Wahnsinnig witzig wurden die Projektideen in (natürlich extrem ökologischen) Beton gegossen, mit lustigen Spielereien dran – etwa pupsende Sitzkissen, ein Kuhfladen im Stelenbauch oder blubbernde und plätschernde Interaktiv-Säulen. Klingt komisch, war aber so. Letztere sollten zum Beispiel Patenschaften für Aachener Bachlandschaften einwerben. Auch so ein Projekt, dass mangels Interesse grandios gescheitert ist. So geriet vieles in Vergessenheit, die Stelen selbst wohl irgendwie auch.

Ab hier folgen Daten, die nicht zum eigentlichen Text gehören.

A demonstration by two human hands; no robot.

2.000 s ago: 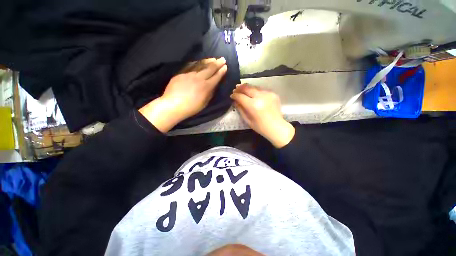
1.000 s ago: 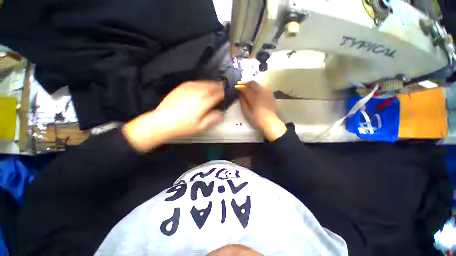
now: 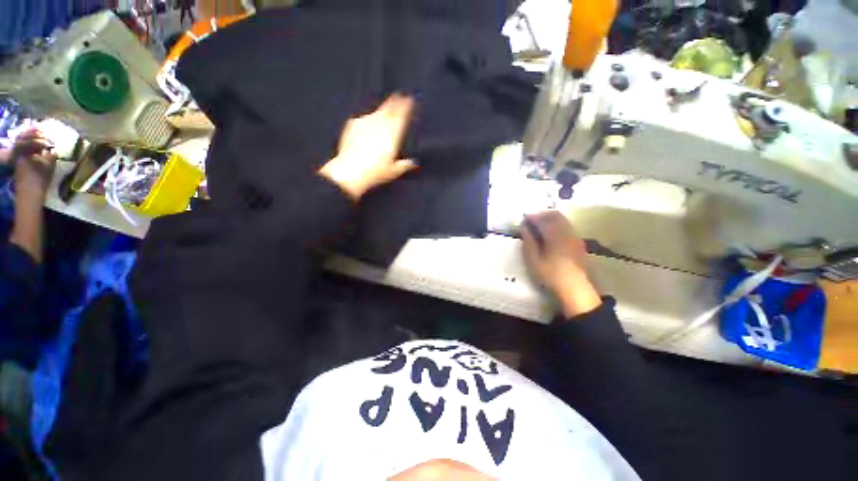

Obwohl sie auffallen: beschmiert, bemalt, beklebt, besprüht, als Pissoirs missbraucht, bemoost und alle ziemlich ramponiert. Sie sehen „grässlich“ aus, wie auch die Stadt auf Anfrage einräumt. Doch die Dinger sind tonnenschwer.

Apropos Tonne: Darum hat wohl nur der Aachener Stadtbetrieb – dank schnell verfügbarem Großbaggergerät – die Stele vor seinem Bauhof am Madrider Ring kurzerhand entsorgt. Hoffentlich war das abgesprochen. Der Restschrott verschandelt seit 16 Jahren das Stadtbild. Wir zollen Respekt. In Sachen Nachhaltigkeit macht den Öko-Akteuren keiner was vor. Das Zeug hält. Kompliment. Aufgestoßen ist das bislang den Stadtoberen nicht.

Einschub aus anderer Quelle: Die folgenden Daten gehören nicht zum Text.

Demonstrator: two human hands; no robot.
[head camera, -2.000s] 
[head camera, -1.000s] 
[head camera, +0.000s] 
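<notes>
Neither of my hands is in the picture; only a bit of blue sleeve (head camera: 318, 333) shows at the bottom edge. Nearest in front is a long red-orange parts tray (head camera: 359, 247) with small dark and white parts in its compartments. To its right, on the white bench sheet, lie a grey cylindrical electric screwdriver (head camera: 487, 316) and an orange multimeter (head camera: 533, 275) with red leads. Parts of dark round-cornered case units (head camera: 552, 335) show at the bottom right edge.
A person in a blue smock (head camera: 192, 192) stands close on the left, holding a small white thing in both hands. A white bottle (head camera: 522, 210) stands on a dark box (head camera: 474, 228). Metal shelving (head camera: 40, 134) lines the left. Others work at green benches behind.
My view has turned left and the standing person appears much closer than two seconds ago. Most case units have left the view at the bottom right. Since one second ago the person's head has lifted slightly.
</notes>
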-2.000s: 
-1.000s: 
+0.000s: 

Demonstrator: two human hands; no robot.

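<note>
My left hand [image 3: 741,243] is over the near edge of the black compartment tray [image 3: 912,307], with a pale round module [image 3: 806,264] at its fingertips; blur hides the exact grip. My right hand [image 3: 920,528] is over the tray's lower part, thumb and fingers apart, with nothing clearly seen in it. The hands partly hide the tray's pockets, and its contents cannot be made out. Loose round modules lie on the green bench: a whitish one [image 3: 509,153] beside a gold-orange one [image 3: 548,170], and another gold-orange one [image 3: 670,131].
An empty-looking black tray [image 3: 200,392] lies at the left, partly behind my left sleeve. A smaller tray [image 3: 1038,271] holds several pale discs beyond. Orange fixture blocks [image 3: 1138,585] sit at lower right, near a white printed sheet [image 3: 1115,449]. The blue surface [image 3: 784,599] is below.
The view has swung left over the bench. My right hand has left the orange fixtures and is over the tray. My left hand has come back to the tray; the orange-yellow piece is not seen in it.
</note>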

Warum auch? Die Aachener haben sich ja auch mit dem ganzen anderen Gammelbeton arrangiert: Bushof, Globus-Center, Anne-Frank-Gymnasium, Bahnhofsvorplatz. Manchmal kann es gar nicht genug Beton sein. Herrlich. Dennoch ist die Sache irgendwie nicht zu Ende gedacht. Vielleicht muss das ja so sein, dass ökologisch besonders bedeutsame Belange so aussehen, als sollten sie entweder dringend mal geschrubbt, aufgeräumt oder ganz woanders hin verlegt werden.

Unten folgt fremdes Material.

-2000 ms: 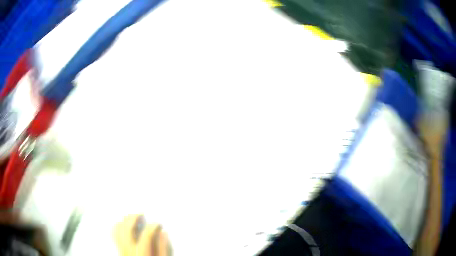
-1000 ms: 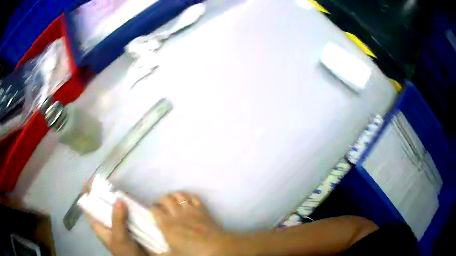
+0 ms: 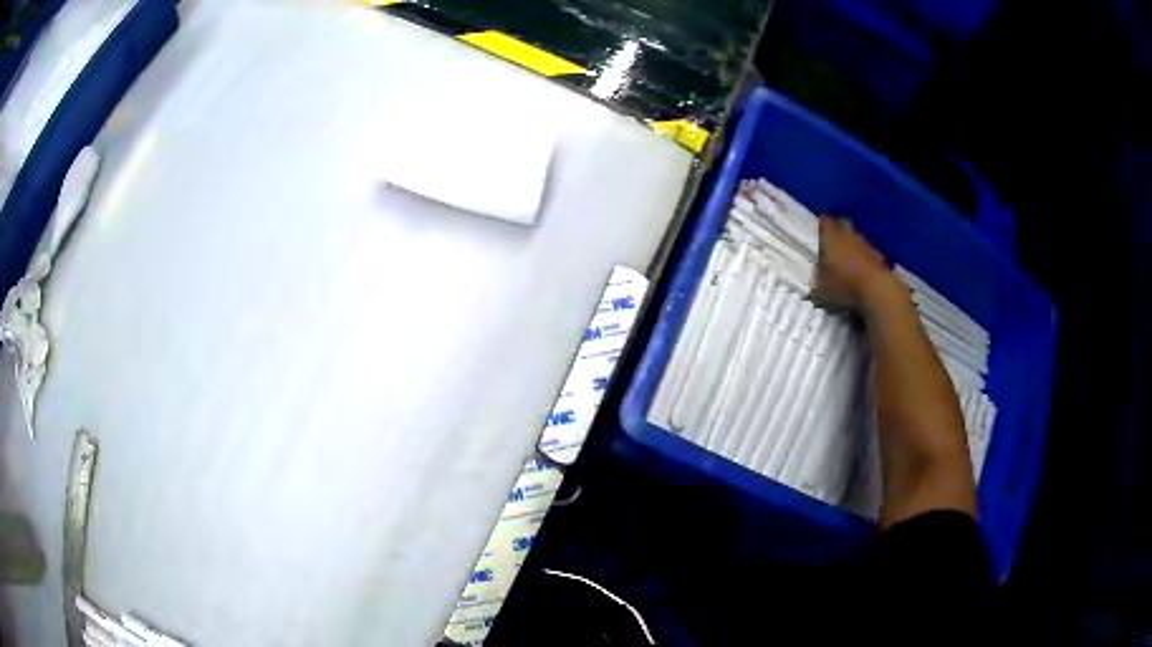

Da fällt einem zum Beispiel der wildwunde Gemeinschaftsgarten Hirschgrün an der Richardstraße im Suermondt-Viertel ein – oder das eigens für vermisste Insekten bepflanzte, eingezäunte und dennoch mit Hundekot gedüngte Areal an der Ecke Boxgraben/Weberstraße. Angesichts solch grüner Kunststücke darf man im Gegenzug – wie am Klinikum – schon mal guten Gewissens ein paar hundert Bäume wegmachen. Kein Problem. Vielleicht kann man auf die Schrottstelen ja ein paar Blümchen pflanzen. Ausgleichsfläche. Das wusste schon Beuys: Kosten und Nutzen müssen nicht zwingend in einem vernünftigen Verhältnis stehen.